Tuples, CTFE, and Sliding Template Arguments

[Timon Gehr]

On 1/12/24 23:35, Walter Bright wrote:
> Given the interest in CTFE of istrings, I have been thinking about 
> making a general use case out of it instead of one specific to istrings.
> ---------------------
> 
> Sliding Template Arguments
> 
> Consider the following template:
> 
> ```
> void pluto(string s)()
> {
>      pragma(msg, s);
> }
> 
> void test()
> {
>      pluto!"hello"();
> }
> ```
> 
> This compiles because `s` is a compile time argument, and `pragma(msg, s)`
> expects s to be a compile time value.
> 
> ```
> void pluto()(string s)
> {
>      pragma(msg, s);
> }
> 
> void test()
> {
>      pluto("hello");
> }
> ```
> 
> This fails to compile because `s` is a runtime argument that is not 
> accessible
> at compile time, even if it is inlined. (Inlining doesn't help here 
> because inlining is done after CTFE and semantic analysis.)
> 
> Those examples illustrate the difference between a compile time and a 
> runtime argument.
> 
> For background, to generate a tuple of elements:
> 
> ```
> alias AliasSeq(T...) = T;
> ```
> and a function argument list that accepts a tuple:
> ```
> void func(Args...)(Args args)
> {
> }
> ```
> But notice that `args` are runtime arguments. It turns out there is no way
> to use tuples to split an argument tuple into compile time and runtime 
> tuples:
> 
> ```
> void pluto(Args...)(Args args)
> {
>      exec!(args[0])(args[1 .. args.length]);
> }
> ```
> This is the problem that DIP1036e ran into. It's clever solution is to 
> have the compiler (because it cannot be done with metaprogramming) take 
> the first argument, and use it as a compile time argument to a templated 
> dummy value. Then, the type of that argument is a template with the 
> value encoded into the type, which can be programmatically extracted and 
> then processed at compile time.
> 
> The awkwardness of this is it only happens with istrings, it is not a 
> general purpose capability, plus the insertion of dummy arguments into 
> the argument list just so their types can be extracted.
> 
> Hence, the genesis of this proposal which describes a language 
> capability to create a compile time parameter from a tuple of runtime 
> expressions.
> 
> For lack of a better term, I'll call it "Sliding Template Arguments".
> 
> Consider a template function:
> 
> ```
> void pluto(string s, Args...)(Args args)
> {
>      pragma(msg, s);
> }
> 
> void exec()
> {
>      pluto!"hello"(1,2,3);
> }
> ```
> which works now. But this fails to compile:
> ```
> pluto("hello",1,2,3);
> ```
> because there is no argument for `s`.
> 
> So, instead of issuing a compilation error, the compiler can "slide" the 
> arguments to the left, so the first argument is moved into the compile 
> time parameter list. Then, the call will compile.
> 
> The rule would be something like:
> 
> 1. the function is a template taking a variadic runtime argument list
> 2. the compile time parameters are a sequence of N value parameters, 
> followed by
> the variadic type parameter.
> 3. the value parameters do not have default values
> 4. no compile time arguments are provided in the template invocation
> 5. the leftmost N runtime arguments are matched against the compile time 
> parameters,
> and removed from the runtime argument list
> 6. if they match, then the template instantiation is rewritten to 
> reflect this
> 7. compilation then proceeds normally
> 
> Template Sliding thus becomes a general use facility. One interesting 
> consequence of this is it opens up a whole new class of functions that 
> can now do CTFE computations on the leftmost arguments.

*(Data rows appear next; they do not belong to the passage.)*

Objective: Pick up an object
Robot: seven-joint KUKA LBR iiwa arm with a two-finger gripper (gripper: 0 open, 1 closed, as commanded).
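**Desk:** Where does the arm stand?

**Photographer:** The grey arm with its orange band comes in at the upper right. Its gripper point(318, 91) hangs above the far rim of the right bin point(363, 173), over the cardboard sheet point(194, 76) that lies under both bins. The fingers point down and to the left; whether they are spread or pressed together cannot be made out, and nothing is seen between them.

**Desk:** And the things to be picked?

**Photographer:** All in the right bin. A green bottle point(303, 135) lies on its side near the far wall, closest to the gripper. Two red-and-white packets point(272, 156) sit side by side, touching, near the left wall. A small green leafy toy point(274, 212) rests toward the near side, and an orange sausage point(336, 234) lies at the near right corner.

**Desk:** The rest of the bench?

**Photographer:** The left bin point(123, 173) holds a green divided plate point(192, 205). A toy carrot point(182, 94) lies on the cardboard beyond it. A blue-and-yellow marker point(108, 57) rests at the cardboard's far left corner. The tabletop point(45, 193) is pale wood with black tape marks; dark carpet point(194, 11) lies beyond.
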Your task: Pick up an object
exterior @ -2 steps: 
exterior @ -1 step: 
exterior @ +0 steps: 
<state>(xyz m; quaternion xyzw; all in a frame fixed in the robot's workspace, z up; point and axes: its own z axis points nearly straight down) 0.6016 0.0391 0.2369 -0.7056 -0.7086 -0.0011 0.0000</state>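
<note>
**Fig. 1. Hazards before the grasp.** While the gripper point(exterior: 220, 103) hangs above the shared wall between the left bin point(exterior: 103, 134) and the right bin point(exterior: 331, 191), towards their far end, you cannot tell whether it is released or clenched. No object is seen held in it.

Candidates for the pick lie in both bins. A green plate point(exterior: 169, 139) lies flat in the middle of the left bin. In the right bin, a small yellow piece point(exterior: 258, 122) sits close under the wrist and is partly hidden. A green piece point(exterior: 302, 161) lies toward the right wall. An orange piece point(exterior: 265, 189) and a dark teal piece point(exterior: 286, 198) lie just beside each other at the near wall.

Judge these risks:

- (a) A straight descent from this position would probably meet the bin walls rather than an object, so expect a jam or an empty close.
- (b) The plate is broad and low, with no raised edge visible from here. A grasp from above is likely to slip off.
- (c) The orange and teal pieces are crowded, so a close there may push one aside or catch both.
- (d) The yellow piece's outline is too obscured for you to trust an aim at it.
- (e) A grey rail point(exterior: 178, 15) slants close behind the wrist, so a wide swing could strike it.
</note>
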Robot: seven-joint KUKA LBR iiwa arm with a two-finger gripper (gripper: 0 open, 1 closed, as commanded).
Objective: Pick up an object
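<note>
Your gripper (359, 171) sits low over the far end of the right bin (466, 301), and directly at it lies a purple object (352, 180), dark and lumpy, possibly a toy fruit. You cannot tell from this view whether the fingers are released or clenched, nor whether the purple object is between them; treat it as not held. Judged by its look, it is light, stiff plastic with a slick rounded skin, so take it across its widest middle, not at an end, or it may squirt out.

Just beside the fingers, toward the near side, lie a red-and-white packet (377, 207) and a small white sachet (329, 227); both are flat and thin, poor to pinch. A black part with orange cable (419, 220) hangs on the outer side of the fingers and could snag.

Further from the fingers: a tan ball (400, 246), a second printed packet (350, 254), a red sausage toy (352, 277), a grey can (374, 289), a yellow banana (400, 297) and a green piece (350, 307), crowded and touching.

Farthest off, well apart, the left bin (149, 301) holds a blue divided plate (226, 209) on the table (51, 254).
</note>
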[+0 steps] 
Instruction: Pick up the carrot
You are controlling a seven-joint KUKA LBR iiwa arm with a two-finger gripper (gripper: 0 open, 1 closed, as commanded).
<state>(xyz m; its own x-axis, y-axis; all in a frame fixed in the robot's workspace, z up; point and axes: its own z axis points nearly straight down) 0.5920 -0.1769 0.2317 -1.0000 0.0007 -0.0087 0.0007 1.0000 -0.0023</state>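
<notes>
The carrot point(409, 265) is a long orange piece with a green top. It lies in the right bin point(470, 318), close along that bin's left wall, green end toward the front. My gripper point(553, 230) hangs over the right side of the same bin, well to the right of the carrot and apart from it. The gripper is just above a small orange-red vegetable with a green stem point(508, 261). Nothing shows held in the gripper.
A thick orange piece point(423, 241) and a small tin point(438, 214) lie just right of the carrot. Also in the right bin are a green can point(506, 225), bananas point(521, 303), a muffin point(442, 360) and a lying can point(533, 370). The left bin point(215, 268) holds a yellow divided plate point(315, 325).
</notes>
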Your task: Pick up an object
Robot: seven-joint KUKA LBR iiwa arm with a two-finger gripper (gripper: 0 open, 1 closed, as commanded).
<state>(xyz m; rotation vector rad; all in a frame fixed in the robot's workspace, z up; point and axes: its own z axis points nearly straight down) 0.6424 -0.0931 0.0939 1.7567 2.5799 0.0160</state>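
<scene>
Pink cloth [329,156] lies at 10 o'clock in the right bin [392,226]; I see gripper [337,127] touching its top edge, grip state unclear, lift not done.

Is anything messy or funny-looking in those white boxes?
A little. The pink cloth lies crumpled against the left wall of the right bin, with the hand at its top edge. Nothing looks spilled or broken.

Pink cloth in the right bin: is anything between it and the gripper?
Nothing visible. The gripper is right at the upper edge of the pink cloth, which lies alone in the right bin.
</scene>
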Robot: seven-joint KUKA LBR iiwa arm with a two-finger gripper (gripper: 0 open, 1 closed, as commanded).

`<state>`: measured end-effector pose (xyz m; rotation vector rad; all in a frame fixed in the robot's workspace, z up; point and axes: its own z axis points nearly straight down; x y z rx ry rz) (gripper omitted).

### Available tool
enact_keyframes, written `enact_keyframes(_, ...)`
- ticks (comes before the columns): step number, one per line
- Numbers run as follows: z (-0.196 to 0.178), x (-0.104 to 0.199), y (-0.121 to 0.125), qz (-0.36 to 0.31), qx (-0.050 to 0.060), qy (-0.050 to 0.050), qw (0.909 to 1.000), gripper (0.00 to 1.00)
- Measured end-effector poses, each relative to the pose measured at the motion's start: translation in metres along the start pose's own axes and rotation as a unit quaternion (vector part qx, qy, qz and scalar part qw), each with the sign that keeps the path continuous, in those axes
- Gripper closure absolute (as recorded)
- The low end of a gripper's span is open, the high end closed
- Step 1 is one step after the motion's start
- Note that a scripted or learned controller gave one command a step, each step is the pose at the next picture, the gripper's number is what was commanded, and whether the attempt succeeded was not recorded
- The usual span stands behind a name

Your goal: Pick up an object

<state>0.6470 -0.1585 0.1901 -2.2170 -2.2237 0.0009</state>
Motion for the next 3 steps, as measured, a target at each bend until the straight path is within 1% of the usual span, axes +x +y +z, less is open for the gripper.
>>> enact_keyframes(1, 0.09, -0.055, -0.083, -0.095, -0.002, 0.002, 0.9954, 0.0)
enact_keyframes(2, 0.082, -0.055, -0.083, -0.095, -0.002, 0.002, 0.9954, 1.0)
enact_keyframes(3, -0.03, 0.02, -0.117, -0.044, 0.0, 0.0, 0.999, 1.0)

Generally I think this is a good idea, but the proposed syntax is a bit 
too specialized, arbitrarily restricted and the behavior may be 
unexpected and should be opt-in instead.

Maybe we can do it like this instead:

```d
void pluto(string s, Args...)(enum string x = s, Args args){

}
```

I.e., you can use `enum` in a function argument list and you have to 
default-initialize them. This means that this parameter always needs to 
have exactly that value.

Then, the arguments matched to an `enum` parameter are evaluated at 
compile time and matched against the initializer.